Сигмундур же хмуро пытается осознать вероятность, с которой ее слова могут оказаться правдой. Не сходится.
Тему с запахами на сегодня мужчина закрывает. Молчанием. Но удовлетворенным молчанием, как бы там не было.
— Как вас зовут? — а вот девушка, похоже, немного отогревшись, приходит в себя. Пока не рискует оторвать головы и сменить позу, но уже говорит смелее. Более облегченно.
— Тебе это поможет при минете?
— Вы знаете мое имя. Я бы хотела знать ваше.
Китобой, прищурившись, в упор глядит на ее макушку. Бордовую, растрепанную, теплую. Но глаз девчонка так и не поднимает. Побаивается? Или заранее уверена в своей победе?
— Сигмундур, — себе на удивление и сам признавая и то, и другое, мужчина просто отвечает, без уверток, — но не называй меня так.
— По имени не называть?..
— Глупое имя. И ты глупая. Не стоит все яйца класть в одну корзину.
Такой его вывод Бериславу то ли коробит, то ли смешит. Он не может разобрать, чему обязан ее неровный выдох — ухмылке или оскорблению. Но почему, черт подери, его вообще заботит, оскорбилась она или нет?
А девочка, тем временем, все сговорчивее.
— Как скажете.
Они замолкают. Слушают ветер, потрескивание догорающих поленьев в камине, летящие в водовороте зимней пурги снежинки, даже шум деревьев.
Берислава расслабляется, обмякнув во власти могучего и сильного, но теплого и достаточно уютного тела, а сам Сигмундур кое-как обвыкается с ощущением ее под боком. Уже и не так неприятно вроде. Ему и самому теплее.
Проходит десять минут?
Час?
Он, кажется, задремывает, вздрогнув и очнувшись примерно через это время.
По ощущению тепла возле себя догадывается, что теперь можно требовать с Бериславы долг, его часть уговора выполнена.
— Ну все, твой черед.
Однако она даже не двигается. Как и прежде сонный, Сигмундур злится.
— Вранье — худшее из зол. Не заставляй меня брать свое самому.
Но снова — тишина. Он скалится. Но ровно до тех пор, пока не понимает, что уговоры бесполезны.

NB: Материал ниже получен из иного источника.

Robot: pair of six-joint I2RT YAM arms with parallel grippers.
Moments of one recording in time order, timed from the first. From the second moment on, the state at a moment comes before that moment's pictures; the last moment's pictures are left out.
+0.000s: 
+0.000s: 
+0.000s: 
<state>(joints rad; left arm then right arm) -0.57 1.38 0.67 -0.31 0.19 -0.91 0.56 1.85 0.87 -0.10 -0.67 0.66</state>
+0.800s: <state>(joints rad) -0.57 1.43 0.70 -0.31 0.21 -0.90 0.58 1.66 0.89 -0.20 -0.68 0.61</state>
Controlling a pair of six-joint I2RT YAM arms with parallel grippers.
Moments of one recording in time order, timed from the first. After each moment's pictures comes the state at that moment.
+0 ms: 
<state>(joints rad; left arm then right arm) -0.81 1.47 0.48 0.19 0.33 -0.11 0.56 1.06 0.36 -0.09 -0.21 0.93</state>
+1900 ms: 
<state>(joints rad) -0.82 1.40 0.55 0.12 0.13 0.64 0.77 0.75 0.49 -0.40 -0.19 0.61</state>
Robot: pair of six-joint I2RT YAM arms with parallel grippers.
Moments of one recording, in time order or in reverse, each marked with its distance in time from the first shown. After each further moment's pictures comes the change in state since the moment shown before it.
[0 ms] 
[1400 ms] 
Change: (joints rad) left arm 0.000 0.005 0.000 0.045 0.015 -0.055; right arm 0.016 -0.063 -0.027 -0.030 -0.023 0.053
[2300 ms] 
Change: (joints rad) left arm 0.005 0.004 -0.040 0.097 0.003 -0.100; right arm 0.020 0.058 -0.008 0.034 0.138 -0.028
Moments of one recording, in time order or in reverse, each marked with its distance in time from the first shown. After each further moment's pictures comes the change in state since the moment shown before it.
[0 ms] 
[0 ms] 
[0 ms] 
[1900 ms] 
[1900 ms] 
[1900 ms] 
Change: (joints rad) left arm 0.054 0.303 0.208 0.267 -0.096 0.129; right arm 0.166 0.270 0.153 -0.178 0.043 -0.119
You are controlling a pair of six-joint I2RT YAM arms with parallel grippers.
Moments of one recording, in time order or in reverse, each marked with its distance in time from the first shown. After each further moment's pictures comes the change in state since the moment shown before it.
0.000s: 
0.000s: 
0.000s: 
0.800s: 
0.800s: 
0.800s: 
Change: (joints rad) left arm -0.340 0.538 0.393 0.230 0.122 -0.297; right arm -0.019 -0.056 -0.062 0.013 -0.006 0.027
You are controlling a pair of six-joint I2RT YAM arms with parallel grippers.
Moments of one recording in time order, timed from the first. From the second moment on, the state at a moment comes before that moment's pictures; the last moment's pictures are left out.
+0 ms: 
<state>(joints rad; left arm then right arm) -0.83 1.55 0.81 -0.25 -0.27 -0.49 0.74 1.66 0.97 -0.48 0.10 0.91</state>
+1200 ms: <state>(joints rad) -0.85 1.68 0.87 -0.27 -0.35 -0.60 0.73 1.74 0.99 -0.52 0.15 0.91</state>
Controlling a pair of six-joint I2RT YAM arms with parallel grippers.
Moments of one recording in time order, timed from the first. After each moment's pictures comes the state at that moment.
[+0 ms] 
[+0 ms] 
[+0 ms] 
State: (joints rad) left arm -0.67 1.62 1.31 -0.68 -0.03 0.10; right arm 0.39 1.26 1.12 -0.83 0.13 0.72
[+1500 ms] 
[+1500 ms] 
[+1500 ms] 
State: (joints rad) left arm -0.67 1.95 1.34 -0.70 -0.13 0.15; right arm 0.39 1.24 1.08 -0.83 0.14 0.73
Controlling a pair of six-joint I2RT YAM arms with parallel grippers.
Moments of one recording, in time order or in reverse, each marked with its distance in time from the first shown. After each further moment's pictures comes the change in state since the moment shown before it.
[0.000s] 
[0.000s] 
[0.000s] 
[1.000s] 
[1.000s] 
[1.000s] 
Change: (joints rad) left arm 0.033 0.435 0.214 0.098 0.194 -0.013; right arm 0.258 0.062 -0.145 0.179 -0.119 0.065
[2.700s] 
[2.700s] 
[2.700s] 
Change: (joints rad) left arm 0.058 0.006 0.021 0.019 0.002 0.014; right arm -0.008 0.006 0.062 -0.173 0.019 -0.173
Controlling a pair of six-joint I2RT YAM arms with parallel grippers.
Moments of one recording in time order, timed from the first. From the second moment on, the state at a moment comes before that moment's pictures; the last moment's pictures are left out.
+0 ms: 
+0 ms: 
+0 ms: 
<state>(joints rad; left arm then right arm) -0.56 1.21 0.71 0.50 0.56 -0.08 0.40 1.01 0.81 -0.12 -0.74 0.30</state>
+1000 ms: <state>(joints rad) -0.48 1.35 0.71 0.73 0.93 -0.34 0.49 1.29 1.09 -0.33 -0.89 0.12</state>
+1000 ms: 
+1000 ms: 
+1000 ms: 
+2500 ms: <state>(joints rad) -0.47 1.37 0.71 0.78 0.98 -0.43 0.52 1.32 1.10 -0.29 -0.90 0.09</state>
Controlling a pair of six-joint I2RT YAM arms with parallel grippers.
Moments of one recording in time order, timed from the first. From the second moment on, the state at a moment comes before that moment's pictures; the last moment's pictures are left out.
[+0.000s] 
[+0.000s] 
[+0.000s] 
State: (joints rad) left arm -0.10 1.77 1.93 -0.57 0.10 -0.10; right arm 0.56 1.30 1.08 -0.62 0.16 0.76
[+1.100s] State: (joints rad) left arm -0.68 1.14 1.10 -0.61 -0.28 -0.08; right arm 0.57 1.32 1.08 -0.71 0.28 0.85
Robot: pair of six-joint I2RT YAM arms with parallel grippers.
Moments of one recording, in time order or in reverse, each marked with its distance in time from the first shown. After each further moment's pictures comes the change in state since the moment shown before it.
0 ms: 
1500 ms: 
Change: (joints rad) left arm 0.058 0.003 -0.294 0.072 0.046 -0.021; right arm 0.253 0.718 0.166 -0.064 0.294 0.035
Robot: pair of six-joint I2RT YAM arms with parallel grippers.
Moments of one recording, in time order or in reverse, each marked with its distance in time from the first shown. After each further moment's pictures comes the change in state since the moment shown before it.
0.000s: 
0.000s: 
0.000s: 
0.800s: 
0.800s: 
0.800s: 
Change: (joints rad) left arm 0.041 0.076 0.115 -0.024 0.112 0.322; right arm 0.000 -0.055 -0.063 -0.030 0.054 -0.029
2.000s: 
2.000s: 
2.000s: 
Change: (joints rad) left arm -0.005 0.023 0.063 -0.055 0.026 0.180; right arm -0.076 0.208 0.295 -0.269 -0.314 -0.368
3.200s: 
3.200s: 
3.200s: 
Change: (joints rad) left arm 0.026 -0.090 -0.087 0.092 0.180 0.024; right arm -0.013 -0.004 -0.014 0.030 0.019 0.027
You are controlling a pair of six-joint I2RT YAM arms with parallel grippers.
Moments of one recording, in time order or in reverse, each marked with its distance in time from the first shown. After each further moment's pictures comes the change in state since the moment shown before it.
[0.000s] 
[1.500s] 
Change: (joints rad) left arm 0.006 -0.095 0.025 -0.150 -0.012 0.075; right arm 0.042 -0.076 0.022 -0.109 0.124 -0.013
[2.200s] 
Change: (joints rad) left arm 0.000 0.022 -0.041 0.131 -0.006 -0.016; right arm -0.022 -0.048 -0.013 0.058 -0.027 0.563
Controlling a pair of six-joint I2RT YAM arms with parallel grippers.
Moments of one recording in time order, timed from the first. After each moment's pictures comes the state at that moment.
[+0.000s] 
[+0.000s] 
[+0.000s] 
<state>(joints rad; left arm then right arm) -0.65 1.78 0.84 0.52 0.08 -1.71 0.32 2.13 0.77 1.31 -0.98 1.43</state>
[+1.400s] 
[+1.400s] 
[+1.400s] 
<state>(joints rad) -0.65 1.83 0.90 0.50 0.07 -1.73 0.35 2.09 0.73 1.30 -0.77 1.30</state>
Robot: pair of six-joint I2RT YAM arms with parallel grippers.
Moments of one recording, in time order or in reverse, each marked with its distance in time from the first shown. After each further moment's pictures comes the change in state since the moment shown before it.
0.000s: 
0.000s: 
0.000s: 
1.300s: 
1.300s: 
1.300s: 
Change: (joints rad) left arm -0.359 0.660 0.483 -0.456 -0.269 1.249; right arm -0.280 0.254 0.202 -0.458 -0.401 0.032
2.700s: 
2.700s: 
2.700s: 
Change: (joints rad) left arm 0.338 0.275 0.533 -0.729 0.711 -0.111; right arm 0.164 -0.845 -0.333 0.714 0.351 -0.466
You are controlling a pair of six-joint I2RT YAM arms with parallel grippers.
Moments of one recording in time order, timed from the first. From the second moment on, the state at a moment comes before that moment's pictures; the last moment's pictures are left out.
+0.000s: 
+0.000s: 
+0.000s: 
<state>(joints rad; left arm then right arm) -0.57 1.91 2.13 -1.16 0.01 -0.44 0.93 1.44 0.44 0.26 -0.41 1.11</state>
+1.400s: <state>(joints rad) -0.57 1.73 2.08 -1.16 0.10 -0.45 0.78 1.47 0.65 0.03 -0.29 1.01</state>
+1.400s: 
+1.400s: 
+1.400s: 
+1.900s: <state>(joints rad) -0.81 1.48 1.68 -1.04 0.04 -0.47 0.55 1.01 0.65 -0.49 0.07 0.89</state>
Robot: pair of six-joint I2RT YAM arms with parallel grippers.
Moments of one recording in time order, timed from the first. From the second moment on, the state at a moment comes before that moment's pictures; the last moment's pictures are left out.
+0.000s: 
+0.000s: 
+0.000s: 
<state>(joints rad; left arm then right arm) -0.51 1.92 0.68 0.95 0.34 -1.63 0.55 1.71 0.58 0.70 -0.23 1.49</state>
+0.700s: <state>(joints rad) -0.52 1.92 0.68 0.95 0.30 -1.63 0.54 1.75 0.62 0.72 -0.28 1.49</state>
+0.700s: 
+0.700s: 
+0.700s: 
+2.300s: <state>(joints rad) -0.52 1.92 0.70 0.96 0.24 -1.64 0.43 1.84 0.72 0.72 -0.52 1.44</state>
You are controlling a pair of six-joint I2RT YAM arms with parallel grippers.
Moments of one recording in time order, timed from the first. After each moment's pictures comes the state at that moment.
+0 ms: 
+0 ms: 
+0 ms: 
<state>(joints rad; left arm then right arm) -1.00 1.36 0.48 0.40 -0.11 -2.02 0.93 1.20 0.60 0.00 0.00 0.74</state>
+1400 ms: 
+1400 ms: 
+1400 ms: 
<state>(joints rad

Берислава спит. Крепко и успокоенно. По-младенчески.
А китобой, почему-то, не в силах ее разбудить. Заслуженно, с полным правом, всего одним движением… но нет. Рука не поднимется, нельзя.
Сигмундур просто смотрит на Бериславу. Долго, долго смотрит… пока не засыпает сам.
* * *
Она сидит на узком старом пуфике у деревянной стены, поджав под себя правую ногу.
Комната тесная, зато теплая. Утро, пусть и свежее, приносит с собой немного солнца, а оно уже чисто психологически способно согреть. К тому же Берислава тишком утаскивает с постели великана ту самую медвежью шкуру, набросив себе на плечи.
Какой была гибель этого зверя? Девушка подмечает, что не удивилась бы, если бы китобой задушил его собственными руками — размер у него подходящий.
Шкура пахнет им. Все пахнет теперь им, даже она, это уже похоже на назойливый сон.
И мужчина ночью был прав, предупреждая, что запах может потревожить. Он странный. Перемешанный, пряный, горький от соли, сладковатый от пота, насыщенный от йода и сбитый в густой сироп апельсиновым шампунем. Все эти сочетания, конечно, сложно проигнорировать, но Берислава отыскивает истинный аромат мужчины. Не под стать промыслу на китобойном судне, не под стать его не слишком чистому дому, но под стать ему самому.